Bug 56213

Summary: Many KeyReference Objects Cause Long CMS-remark GC Times
Product: Tomcat 7 Reporter: Jeff Middleton <jmiddav>
Component: ConnectorsAssignee: Tomcat Developers Mailing List <dev>
Status: RESOLVED FIXED    
Severity: normal    
Priority: P2    
Version: 7.0.47   
Target Milestone: ---   
Hardware: PC   
OS: Linux   

Description Jeff Middleton 2014-03-03 22:48:06 UTC
This is a request to prop the following fix to Tomcat 7.

http://svn.apache.org/viewvc?diff_format=h&view=revision&revision=1388890

Using the NIO connector with a WebSocket application many (millions of) KeyReference objects are  created under traffic.  While the objects are small, the sheer number of them seems to overwhelm the CMS collector.  Before the above fix with our application the CMS remark stop the world phase was taking up to 8.8 seconds.

716.463: [GC[YG occupancy: 213377 K (392896 K)]716.463: [Rescan (parallel) , 5.7904380 secs]722.253: [weak refs processing, 2.3101000 secs] [1 CMS-remark: 1160677K(1703936K)] 1374054K(2096832K), 8.8005960 secs] [Times: user=107.17 sys=0.00, real=8.80 secs] 
Total time for which application threads were stopped: 8.8020690 seconds

After applying the fix under the same traffic the time drops to 110ms.

1282.459: [GC[YG occupancy: 203760 K (392896 K)]1282.459: [Rescan (parallel) , 0.0594610 secs]1282.519: [weak refs processing, 0.0452530 secs] [1 CMS-remark: 1159948K(1703936K)] 1363708K(2096832K), 0.1084940 secs] [Times: user=1.12 sys=0.00, real=0.11 secs] 
Total time for which application threads were stopped: 0.1100650 seconds

For a real time application the 9 second pause is a killer.

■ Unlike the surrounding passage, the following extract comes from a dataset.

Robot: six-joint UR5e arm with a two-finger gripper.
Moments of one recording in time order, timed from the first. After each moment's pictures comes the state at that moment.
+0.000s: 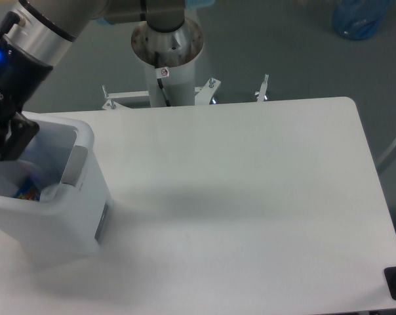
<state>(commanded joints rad) 2.20 -1.75 -1.39 -0.83 0.78 0.46</state>
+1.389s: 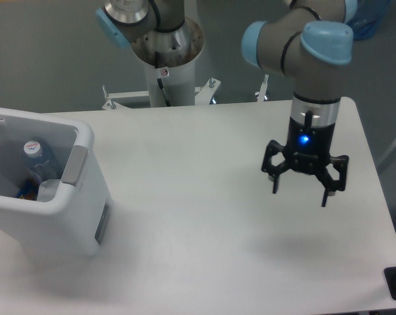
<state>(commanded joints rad) 2.72 -1.92 -1.57 -0.85 1.41 1.30</state>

These tests were executed under:
RHEL 6.4
java version "1.6.0_65"
Java(TM) SE Runtime Environment (build 1.6.0_65-b14-BR8013809)
Java HotSpot(TM) 64-Bit Server VM (build 20.65-b04, mixed mode)

With the following JVM parms:
 -server
 -XX:NewSize=384m
 -XX:MaxNewSize=384m
 -XX:+UseParNewGC
 -XX:MaxTenuringThreshold=0
 -Xms2048m
 -Xmx2048m
 -XX:+UseConcMarkSweepGC
 -XX:CMSInitiatingOccupancyFraction=68
 -XX:+UseCMSInitiatingOccupancyOnly
 -XX:PermSize=96m
 -XX:MaxPermSize=96m
 -XX:+UseMembar
 -XX:+HeapDumpOnOutOfMemoryError
 -XX:+PrintClassHistogram
Comment 1 Mark Thomas 2014-03-05 13:42:20 UTC
This has been fixed in 7.0.x and will be included in 7.0.53 onwards.
Comment 2 Konstantin Kolinko 2014-03-08 18:44:41 UTC
Regarding this change ( r1574484 ) I would like to hear, whether it really improves situation for you.

KeyReference is just a reference object. Reusing and recycling it via a queue creates another reference object that holds it in the queue (ConcurrentLinkedQueue$Node, in queue.offer()). These Node objects are created on each offer and are not reused.

So, amount of garbage is exactly the same, but some processing cost is added.

My guess is that Node objects are more short-lived and thus are collected more easily. Also they do not have a finalize() method and can be disposed of in one step without going through a finalizer queue. So the only difference is in the kind of garbage.

Is it worth it?
Comment 3 Jeff Middleton 2014-03-18 23:16:03 UTC
Thanks for the quick turnaround!

I see what you are saying about the reference objects, but yes this change made a huge difference in gc times.   The times quoted in the description (100ms vs 8.8 secs) were with and without that patch.  Maybe it is the finalization method that is slowing things down.  Just did some quick reading and it appears to be executed during that phase.